Historically, AI safety work did not appeal to me because of how theoretical it was. This would have been in the early 2010s, but it was very complexity theory based. Bounded Turing machines, the AIXI formulation, Nash equilibria, trying to formalize agents that can take actions to expand their action space, and so on. That stuff is my jam, but I was quite pessimistic any of it would matter. I would like someone to be trying the theory angle, but that someone isn’t me. There is now a lot of non-theory work going on in AI safety, which better fits my skill set. You can argue whether that work is actually making progress on aligning superhuman systems, but I think it is. I considered Fairness in Machine Learning too, but a lot of existing literature focuses on fairness in classification problems, like algorithmic bias in recidivism predictors and bank loan models. Important work, but it didn’t have enough actions, RL, or agent-like things to appeal to me. The claims of a war between the fairness and alignment communities feel overblown to me. The average person I’ve met from either is not interested in trying to make a person “switch sides”. They’re just happy someone’s joining to make the field larger, because there is so much work to do, and people have natural inclinations towards one or another. Even if the sociologies of the fields are quite different, the fundamentals of both are that sometimes, optimization goes wrong.

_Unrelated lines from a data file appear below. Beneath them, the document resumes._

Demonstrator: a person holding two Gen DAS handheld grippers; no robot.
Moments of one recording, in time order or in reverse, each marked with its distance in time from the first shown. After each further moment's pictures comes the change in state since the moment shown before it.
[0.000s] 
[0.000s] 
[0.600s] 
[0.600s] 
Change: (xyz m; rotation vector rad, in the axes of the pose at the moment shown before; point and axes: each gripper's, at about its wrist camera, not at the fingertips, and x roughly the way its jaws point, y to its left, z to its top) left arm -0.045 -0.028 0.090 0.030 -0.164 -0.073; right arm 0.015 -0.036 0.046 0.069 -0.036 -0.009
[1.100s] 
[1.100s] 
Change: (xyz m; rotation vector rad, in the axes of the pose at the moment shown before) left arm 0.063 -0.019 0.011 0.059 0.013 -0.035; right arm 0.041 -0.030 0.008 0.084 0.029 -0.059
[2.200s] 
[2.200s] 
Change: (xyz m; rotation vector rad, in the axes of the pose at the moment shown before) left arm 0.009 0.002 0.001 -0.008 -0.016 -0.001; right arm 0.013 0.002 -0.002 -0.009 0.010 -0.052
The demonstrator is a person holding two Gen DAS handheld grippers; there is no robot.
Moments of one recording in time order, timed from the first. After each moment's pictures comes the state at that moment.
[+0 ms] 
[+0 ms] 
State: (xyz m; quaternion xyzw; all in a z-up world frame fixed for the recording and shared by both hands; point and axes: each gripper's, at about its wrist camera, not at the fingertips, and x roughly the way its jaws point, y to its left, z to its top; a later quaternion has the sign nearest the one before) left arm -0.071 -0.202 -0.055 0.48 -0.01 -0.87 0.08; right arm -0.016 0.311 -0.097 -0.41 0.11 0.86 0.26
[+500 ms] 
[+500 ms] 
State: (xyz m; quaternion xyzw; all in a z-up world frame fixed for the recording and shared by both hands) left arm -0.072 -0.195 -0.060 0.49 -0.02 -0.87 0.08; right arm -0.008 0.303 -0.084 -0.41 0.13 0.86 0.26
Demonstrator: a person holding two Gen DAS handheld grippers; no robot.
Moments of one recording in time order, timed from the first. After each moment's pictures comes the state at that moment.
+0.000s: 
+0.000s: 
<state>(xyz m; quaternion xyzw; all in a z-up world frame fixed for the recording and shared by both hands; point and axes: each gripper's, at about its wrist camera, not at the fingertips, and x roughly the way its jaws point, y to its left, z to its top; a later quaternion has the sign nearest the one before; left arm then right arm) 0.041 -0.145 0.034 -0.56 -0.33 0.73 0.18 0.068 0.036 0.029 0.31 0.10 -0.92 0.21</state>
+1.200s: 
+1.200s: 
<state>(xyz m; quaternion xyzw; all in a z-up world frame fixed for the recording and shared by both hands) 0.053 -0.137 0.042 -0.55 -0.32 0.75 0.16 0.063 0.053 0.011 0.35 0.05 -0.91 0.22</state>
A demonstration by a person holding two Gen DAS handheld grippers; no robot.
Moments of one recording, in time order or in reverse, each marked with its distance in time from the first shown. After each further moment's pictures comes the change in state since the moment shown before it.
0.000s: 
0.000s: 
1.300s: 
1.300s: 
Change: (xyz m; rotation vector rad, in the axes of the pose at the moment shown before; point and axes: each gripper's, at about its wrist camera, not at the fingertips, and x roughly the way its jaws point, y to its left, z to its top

I’m aware of the arguments that most AI safety work so far has either been useless or not that different from broader AI work. Scaling laws came from safety-motivated people and are the core of current frontier models. RLHF developments led to InstructGPT, then ChatGPT. Better evaluation datasets to benchmark models led to faster hill climbing of models without corresponding safety guarantees. Most recently, there’s been hype about representation engineering, an interpretability method that’s been adopted enthusiastically…by the open-source community, because it enables better jailbreaks at cheaper cost. Those who don’t think safety matters brands this as typical Silicon Valley grandstanding, where people pretend they’re not trying to make money. Those who care about safety a lot call this safetywashing, the stapling of “safety” to work that does not advance safety. But…look, you can claim people are insincere and confused about anything. It is a nuclear weapon of an argument, because you can’t convince people it’s wrong in the moment, you just continue to call them insincere or confused. It can only be judged by the actions you take afterwards. I don’t know, I think most people I talk about safety with are either genuine, or confused rather than insincere. Aiming for safety while confused is better than not aiming at all.

So, that’s what I’m doing. Aiming for safety. It may not be a permanent move, but it feels right based on the current climate. The climate may turn to AI winter, and if it does I will reconsider. Right now, it is very sunny. I’d like it if we didn’t get burned.